## [Work instructions]
From the entries that follow, work out how many lines contain "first". Write the number only.
★ ★ ★ ★ ★
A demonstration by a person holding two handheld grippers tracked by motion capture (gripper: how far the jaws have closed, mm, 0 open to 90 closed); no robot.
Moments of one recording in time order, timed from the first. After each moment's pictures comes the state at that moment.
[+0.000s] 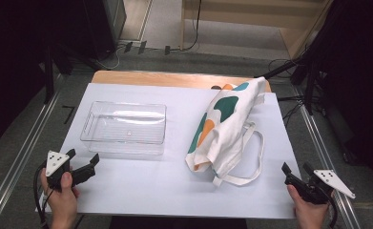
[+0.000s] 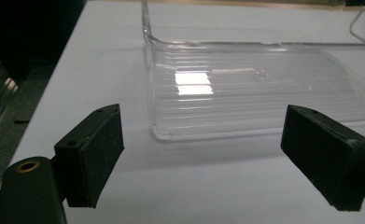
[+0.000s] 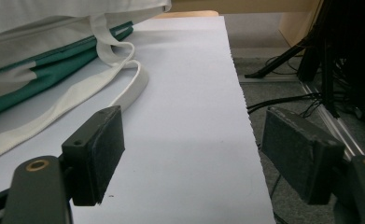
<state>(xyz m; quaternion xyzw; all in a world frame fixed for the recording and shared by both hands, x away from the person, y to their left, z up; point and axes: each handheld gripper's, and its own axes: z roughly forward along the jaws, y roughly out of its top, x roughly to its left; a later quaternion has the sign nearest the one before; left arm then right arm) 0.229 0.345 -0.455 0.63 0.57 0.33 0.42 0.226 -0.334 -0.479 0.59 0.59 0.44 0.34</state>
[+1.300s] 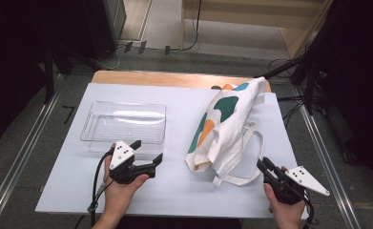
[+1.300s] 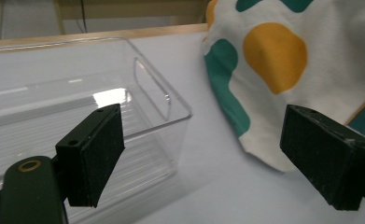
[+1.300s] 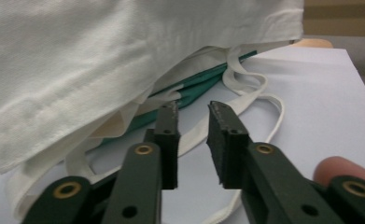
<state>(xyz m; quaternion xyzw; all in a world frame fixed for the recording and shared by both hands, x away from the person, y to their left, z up) 0.245 0.179 -0.410 0.72 0.43 0.22 0.50 0.218 -0.253 -0.448 0.50 0.64 0.51 0.28</state>
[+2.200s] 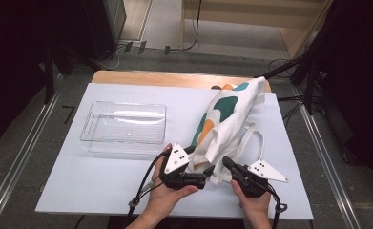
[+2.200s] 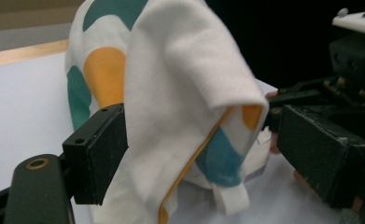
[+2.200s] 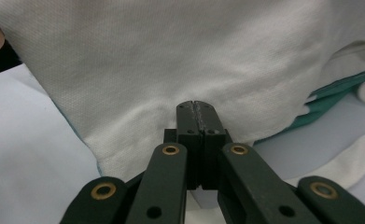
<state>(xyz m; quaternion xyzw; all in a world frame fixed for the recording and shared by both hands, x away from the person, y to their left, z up) 0.242 0.065 -0.397 0.76 0.33 0.15 0.54 0.239 -0.177 -0.459 0.42 0.69 0.55 0.19</state>
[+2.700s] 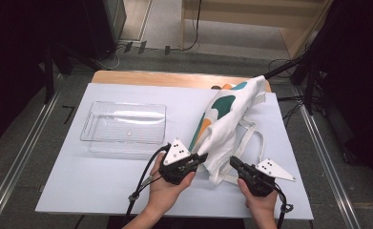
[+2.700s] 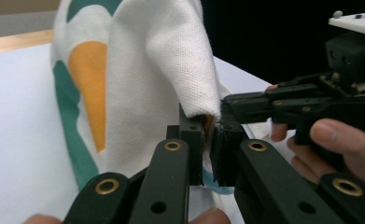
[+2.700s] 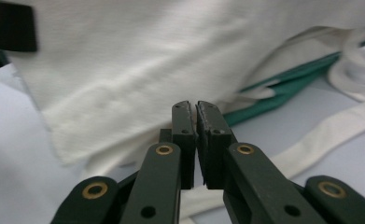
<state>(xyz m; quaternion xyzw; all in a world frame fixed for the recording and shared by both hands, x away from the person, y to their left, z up) 0.255 0.077 -0.399 0.77 0.33 0.12 0.53 0.242 -0.199 -0.464 0.44 0.68 0.55 0.20</state>
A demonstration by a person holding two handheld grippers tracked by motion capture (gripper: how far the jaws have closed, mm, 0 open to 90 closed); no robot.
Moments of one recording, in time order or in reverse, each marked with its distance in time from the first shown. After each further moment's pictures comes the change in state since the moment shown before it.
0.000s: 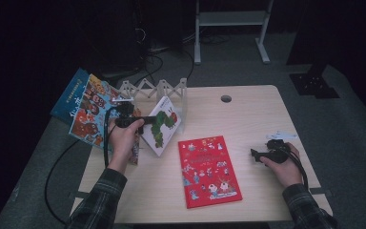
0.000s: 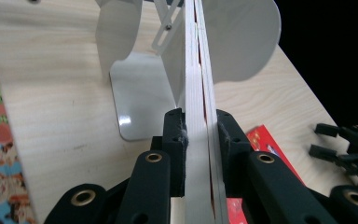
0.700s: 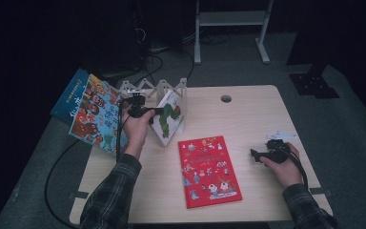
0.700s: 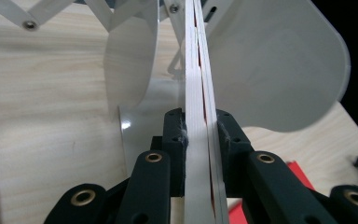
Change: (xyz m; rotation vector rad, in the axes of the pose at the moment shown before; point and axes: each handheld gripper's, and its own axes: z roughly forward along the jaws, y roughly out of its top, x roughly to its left) left arm 0.004 0.022 0.052 -0.019 0.079 0.000; right arm 0.001 0.000 0.000 -0.001 0.005 -0.004
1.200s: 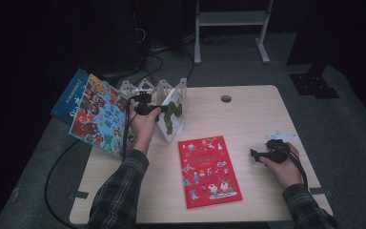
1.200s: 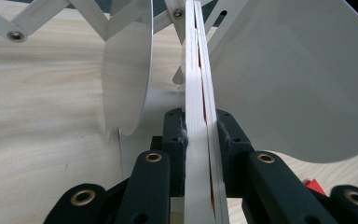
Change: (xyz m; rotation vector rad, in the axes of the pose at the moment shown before) left arm -0.004 0.004 0.027 -0.012 0.027 0.010; right arm 0.000 0.000 0.000 0.002 0.001 -0.002
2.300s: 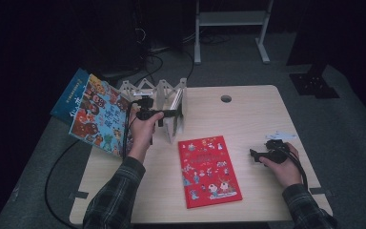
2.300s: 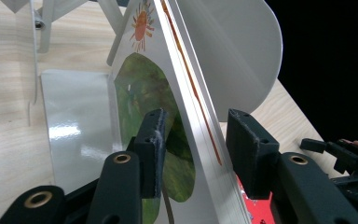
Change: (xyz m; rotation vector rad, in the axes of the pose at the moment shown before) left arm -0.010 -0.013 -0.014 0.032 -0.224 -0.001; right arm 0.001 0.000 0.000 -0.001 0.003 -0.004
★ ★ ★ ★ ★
## [Task result]
2